As we are building up to the EGX show in Birmingham next week, we’ve put together another playthrough of our demo. In this one, we are showing off a couple of new features: children – what we settled on in regards to their equipment allowance, and their growing up mechanics; character progression – we will show you how the new lvl up feature where you get greater control over how your characters gain skills and stats works; combat vs concept and a couple of new quests.
And here are some of those features in more detail:
Children
So, some time ago we told you about our child dilemma – should they have equipment or not? How useful do we want to make them etc. etc. In the screenshots above, you can see we settled for some answers for now. Children can equip a shield, a piece of jewellery and they can have a pet. This way, you can boost their defence and with the right equipment, you could even make them useful in a challenge. But, they are still children, so they won’t help you much in physical combat and they are much weaker than adults. As fully fledged characters, they can now level up and they can gain stats and skills from quests.
There will be a lot of different options for growing up, including a slight chance of death – this is Thea after all! There is also a chance they will grow up into unexpected classes.
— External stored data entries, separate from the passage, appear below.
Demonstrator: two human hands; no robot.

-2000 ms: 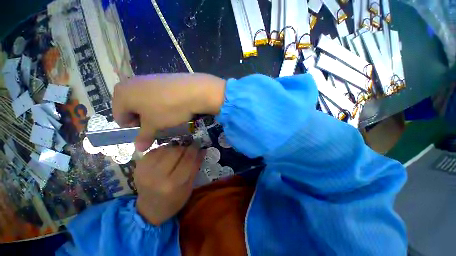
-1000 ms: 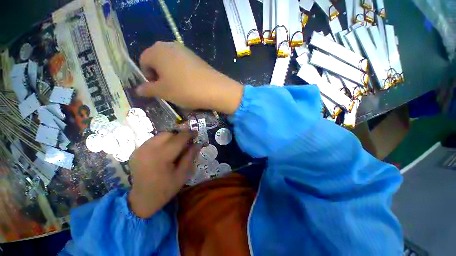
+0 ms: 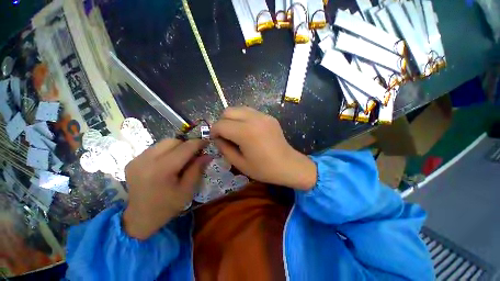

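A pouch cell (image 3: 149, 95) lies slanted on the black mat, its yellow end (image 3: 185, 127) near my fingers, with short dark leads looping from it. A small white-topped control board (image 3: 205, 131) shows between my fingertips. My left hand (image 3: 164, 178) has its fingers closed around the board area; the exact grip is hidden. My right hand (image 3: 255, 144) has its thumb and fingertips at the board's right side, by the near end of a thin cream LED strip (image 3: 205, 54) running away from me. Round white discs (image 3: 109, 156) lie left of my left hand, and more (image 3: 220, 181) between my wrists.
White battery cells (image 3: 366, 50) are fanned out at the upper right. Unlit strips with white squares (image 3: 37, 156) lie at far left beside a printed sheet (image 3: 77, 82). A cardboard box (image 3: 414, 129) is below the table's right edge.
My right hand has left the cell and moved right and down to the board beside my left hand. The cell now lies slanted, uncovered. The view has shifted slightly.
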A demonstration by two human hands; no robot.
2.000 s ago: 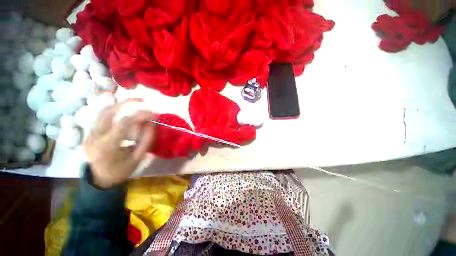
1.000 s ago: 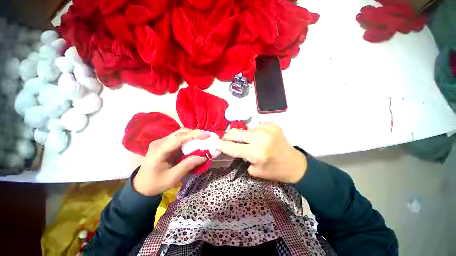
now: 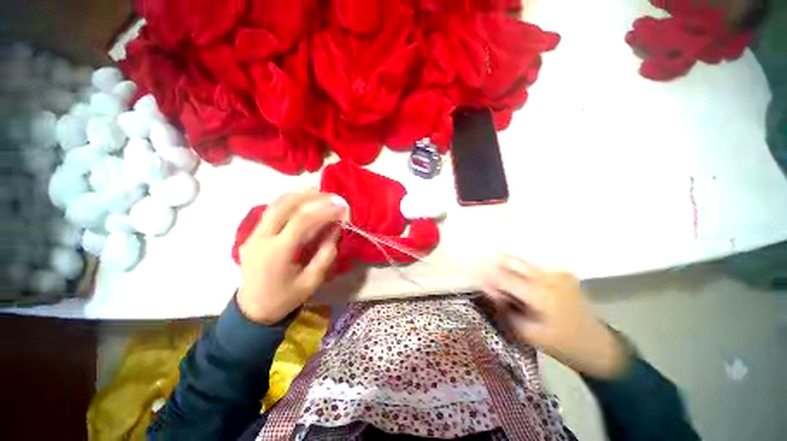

And once we tweak the ‘change one character type into another’ function, the child should retain all the skills and stats it gained while being a child and add those to its new class.
So in the screenshots, Yan was going to try to become a zerca, unfortunately he liked eating the shrooms too much, and so only became a gatherer instead.
Levelling up
As you can see below, we have also implemented the levelling up function. So in Thea 2, you will be able to have some control over what your guys get. Every time you get a new level, your people will get either a choice between three different stats (randomly drawn from the class pool) or two different skills. While this retains some of Thea’s signature flavour of uncertainty – a rat could become the greatest thinker – it does give more control over character progression.
God card slots and god points
We also now have the god selection screen, where you can see your god’s domains and their main god trait (one that defines that particular deity and cannot be changed or removed), as well as two empty slots, for traits that you can buy at the start of the game. Those traits are bought with god points that you gain with each playthrough.